*** Given data Section Begins ***
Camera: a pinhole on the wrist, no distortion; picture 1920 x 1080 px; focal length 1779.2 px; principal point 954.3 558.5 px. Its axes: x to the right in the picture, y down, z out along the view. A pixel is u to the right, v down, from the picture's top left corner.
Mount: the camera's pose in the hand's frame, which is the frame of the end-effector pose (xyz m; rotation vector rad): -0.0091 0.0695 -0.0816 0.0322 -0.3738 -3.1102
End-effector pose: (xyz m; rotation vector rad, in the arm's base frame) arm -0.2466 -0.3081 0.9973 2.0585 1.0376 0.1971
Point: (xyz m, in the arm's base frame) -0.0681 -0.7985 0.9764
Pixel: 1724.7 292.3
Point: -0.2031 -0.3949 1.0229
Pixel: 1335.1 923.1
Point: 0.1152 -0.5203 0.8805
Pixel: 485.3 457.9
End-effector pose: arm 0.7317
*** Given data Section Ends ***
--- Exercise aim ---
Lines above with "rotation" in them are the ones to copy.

--- Task solution ---
Mount: the camera's pose in the hand's frame, which is the frame of the end-effector pose (xyz m; rotation vector rad): -0.0091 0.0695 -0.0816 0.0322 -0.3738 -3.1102
End-effector pose: (xyz m; rotation vector rad, in the arm's base frame) arm -0.2466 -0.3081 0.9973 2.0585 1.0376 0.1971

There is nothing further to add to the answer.